The South Korea and US air forces decided to extend the training period of the large-scale joint air exercise “Vigilant Storm,” which started Monday, in response to the recent continuous provocations by North Korea, the South Korea Air Force said in the afternoon.

“The Air Force Operations Command and the US 7th Air Force agreed that it was necessary to demonstrate the solid combined defense posture of the ROK-US alliance under the current security crisis, which is heightened by North Korean provocations,” the Air Force said.

The National Security Office strongly condemned three North Korean ballistic missile launches Thursday as a grave violation of United Nations Security Council resolutions and vowed to continue the South Korea-US joint defense exercise.

The National Security Office said it immediately reported the relevant information to President Yoon Suk-yeol, and held an emergency standing committee presided over by national security adviser Kim Sung-han. Yoon attended the meeting, where he was briefed on the situation and ordered countermeasures.

“NSC Standing Committee members noted that North Korea violated the NLL yesterday for the first time since the division and launched another ballistic missile provocation today,” the presidential office said in a written statement on at 11:25 a.m.

“Participants strongly condemned North Korea's ballistic missile launch as a grave violation of UN Security Council resolutions and a serious provocation that heightened tensions on the Korean Peninsula and the region,” the statement said. “In particular, in response to North Korea's nuclear and missile threats, we made it clear that the ROK-US joint defense exercise to protect the lives and safety of our people will continue, unwavering.”

Yoon ordered officials to strengthen Korea-US extended deterrence enforcement and to expand security cooperation with the US and Japan.

The Joint Chiefs of Staff said Gen. Kim Seung-kyum shared the situation closely with Gen. Paul LaCamera, commander of the United Nations Command, and confirmed that the joint defense posture will be strengthened against any threats and provocations from North Korea.

Military authorities are analyzing specifications of the missiles, such as range, altitude and speed. The warhead of the first missile separated during flight, indicating a longer-range missile.

Park Won-gon, a professor in the department of North Korean studies at Ewha Womans University, called it a typical example of North Korean brinkmanship.

“It is rare for North Korea to make this many provocations in such a short period of time. The North seems to intend to extremely escalate tensions on the Korean Peninsula within a short period of time to pave way for the seventh nuclear test,” he said. “After that, it plans to hold talks with the US with its status as a nuclear power.”

“One thing we can notice is that the missile launches were not reported within North Korea. The news is not reported by Rodong Sinmun,” Park said. “I think this reflects the nervousness of North Korea which is struggling with various challenges like the pandemic and sanctions. They think something needs to be changed quickly.”

North Korea has fired ballistic missiles 30 times so far this year, as well as three cruise missiles. There have been 19 rounds of missile launches since the inauguration of the Yoon Suk-yeol government in May.

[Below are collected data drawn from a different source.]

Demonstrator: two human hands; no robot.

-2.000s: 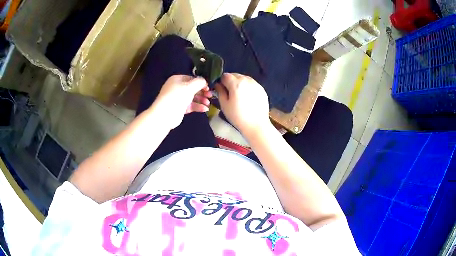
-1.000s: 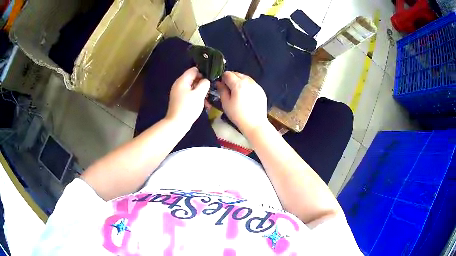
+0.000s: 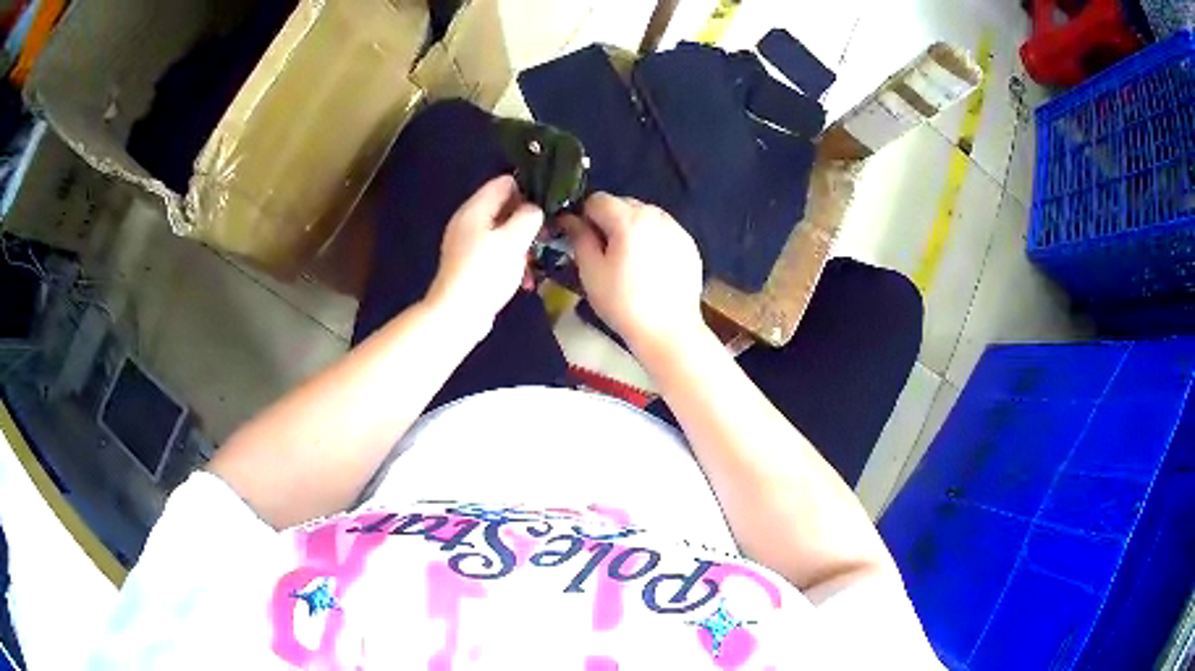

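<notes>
A small dark olive-green pouch (image 3: pixel 550 163) is held up above the lap, with a small pale round spot near its upper end. Dark lining (image 3: pixel 557 254) with pale glints shows between the hands at its lower end. My left hand (image 3: pixel 488 247) pinches the pouch's lower left side with thumb and fingertips. My right hand (image 3: pixel 640 262) grips the lower right side, its fingers curled and partly hidden. Flat black pieces (image 3: pixel 714 157) lie heaped on a low carton (image 3: pixel 796 282) just beyond the hands.
A large torn carton (image 3: pixel 282 131) with dark goods inside stands at upper left. A blue plastic crate (image 3: pixel 1114 184) and a large blue box (image 3: pixel 1048 485) stand at right. A red object (image 3: pixel 1077 42) is at upper right. Yellow tape (image 3: pixel 946 223) runs along the tiled floor.
My left hand has shifted from under the pouch to its lower left side, its fingers now less visible. The pouch has turned slightly, and more lining shows between the hands. My right hand has barely moved.
</notes>
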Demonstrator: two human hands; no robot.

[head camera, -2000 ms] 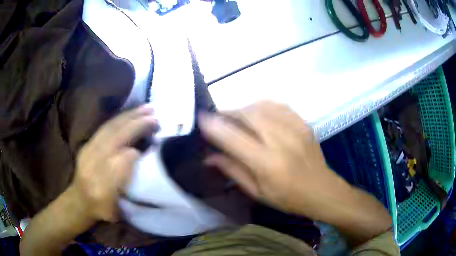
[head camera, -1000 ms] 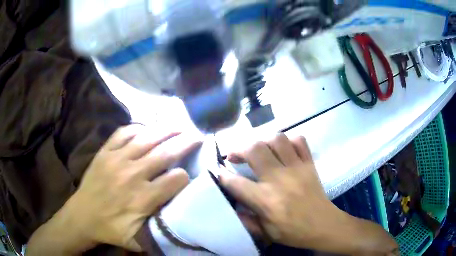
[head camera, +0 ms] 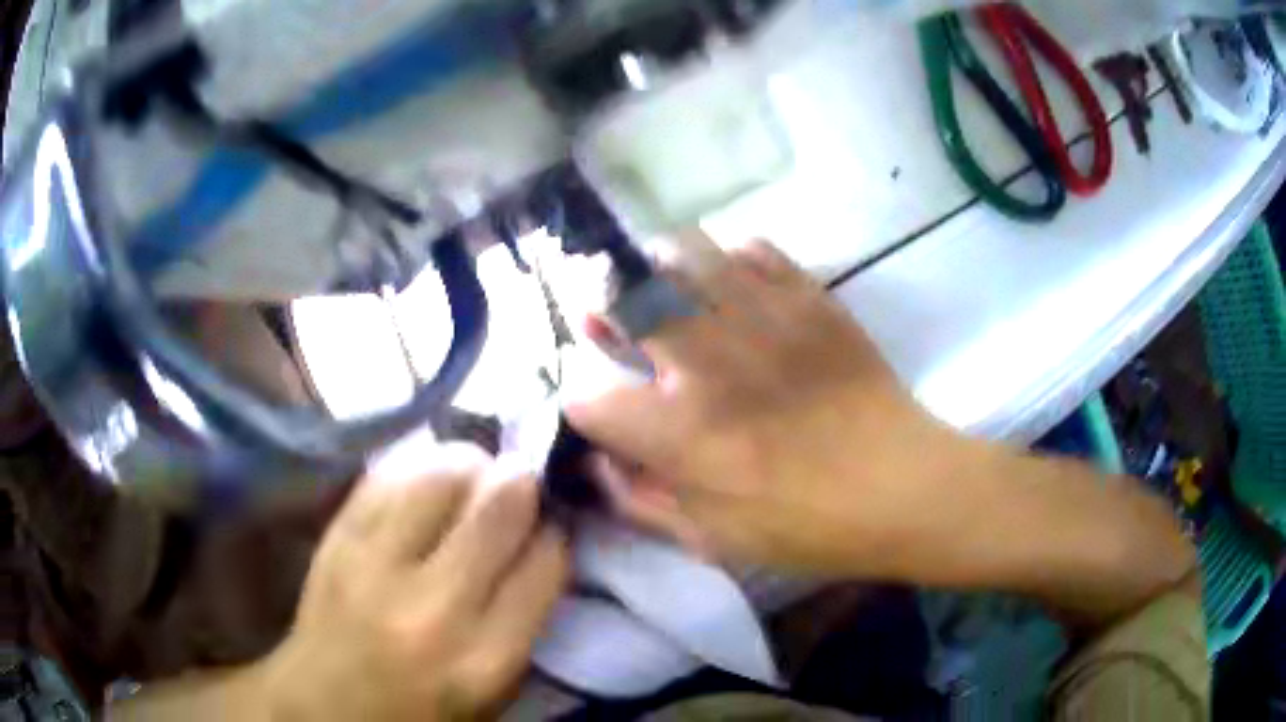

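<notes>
My left hand (head camera: 437, 578) pinches the white-backed facing (head camera: 663, 607) just in front of the bright needle area. My right hand (head camera: 762, 409) lies on the facing's right side, its fingers beside the small grey block (head camera: 656, 308). The facing hangs in folds below both hands, with dark cloth at its edge. The sewing machine head (head camera: 325, 127), white with a blue stripe, is blurred over the work. The needle tip itself cannot be made out in the glare. Brown garment cloth (head camera: 184, 564) lies at the left, partly behind the chrome cover (head camera: 85, 310).
Green-handled (head camera: 973, 141) and red-handled (head camera: 1051, 113) loops lie on the white table (head camera: 987, 310) at the upper right, near small dark metal parts (head camera: 1128, 99). A green basket (head camera: 1248, 381) with scraps is below the table's right edge.
The view has shifted closer to the machine head, and the chrome cover now shows at left. My left hand has moved lower and now pinches the facing instead of lying flat. My right hand is nearer the grey block.
</notes>
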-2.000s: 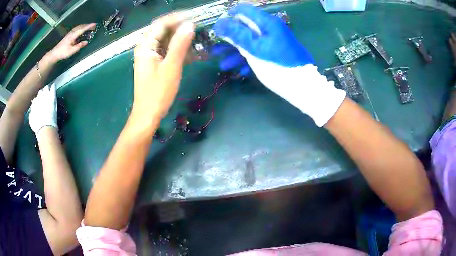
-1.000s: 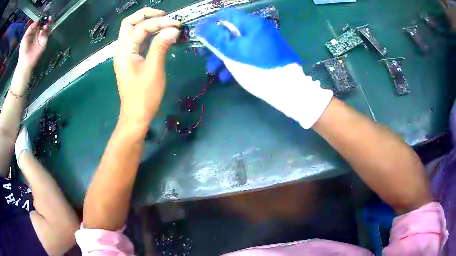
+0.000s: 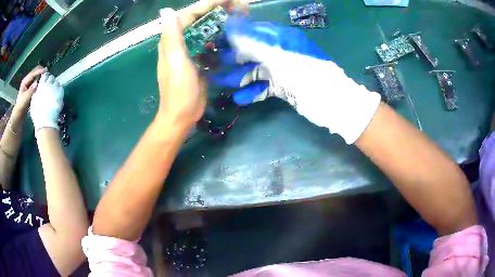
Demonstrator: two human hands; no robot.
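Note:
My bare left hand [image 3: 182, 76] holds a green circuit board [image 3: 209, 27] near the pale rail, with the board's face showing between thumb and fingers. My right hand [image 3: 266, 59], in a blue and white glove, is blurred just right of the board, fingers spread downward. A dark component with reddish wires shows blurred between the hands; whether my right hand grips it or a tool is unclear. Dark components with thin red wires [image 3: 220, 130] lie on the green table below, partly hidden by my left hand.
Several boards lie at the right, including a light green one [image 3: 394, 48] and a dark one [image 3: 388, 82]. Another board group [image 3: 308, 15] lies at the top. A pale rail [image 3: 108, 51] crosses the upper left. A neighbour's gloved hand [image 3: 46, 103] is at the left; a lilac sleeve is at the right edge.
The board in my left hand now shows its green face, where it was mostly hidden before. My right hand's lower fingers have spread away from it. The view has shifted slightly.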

On Wednesday, North Korea fired a total of 25 missiles over the course of 11 hours, including a short-range ballistic missile that landed in international waters of the East Sea south of the Northern Limit Line for the first time since the division of Korea. It also fired 100 artillery rounds.

The White House condemned the North Korean provocations.

“This action demonstrates that the DPRK continues to prioritize its unlawful weapons of mass destruction and ballistic missile programs over the well-being of its people,” said National Security Council spokesperson Adrienne Watson in a statement released Wednesday in the US.

“We urge all countries to condemn these violations and call on the DPRK to cease its destabilizing actions and engage in serious dialogue,” she said. “The United States will take all necessary measures to ensure the security of the American homeland and Republic of Korea and Japanese allies.”